Problem description: Go through the data below and return each line where the string "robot" occurs.

>>>

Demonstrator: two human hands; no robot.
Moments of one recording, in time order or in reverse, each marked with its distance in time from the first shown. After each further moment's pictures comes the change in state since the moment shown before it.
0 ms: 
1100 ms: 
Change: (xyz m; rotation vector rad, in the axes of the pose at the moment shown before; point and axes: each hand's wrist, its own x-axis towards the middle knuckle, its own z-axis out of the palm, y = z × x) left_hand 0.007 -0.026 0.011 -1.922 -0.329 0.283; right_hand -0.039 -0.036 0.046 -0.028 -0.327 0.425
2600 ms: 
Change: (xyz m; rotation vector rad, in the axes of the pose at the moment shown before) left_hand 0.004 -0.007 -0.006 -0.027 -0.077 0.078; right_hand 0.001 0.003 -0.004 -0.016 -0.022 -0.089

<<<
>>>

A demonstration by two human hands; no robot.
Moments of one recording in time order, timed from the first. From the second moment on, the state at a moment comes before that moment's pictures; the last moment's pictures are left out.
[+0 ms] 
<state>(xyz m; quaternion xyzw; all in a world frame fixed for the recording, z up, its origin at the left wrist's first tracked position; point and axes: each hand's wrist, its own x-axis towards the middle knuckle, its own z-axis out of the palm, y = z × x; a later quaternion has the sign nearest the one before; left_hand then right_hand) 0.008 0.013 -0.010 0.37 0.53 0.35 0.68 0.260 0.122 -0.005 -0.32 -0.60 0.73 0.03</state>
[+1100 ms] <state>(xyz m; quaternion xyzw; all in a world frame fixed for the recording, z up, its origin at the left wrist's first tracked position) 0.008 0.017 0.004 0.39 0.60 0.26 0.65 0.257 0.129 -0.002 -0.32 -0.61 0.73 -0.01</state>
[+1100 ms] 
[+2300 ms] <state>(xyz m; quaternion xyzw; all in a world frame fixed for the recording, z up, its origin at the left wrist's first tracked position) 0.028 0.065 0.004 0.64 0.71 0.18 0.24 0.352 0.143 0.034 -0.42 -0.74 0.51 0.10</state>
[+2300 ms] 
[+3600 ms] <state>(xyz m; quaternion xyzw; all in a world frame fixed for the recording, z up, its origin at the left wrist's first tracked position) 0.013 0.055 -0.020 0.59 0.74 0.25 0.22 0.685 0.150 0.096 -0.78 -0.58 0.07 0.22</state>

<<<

Finished exercise:
Demonstrator: two human hands; no robot.
A demonstration by two human hands; no robot.

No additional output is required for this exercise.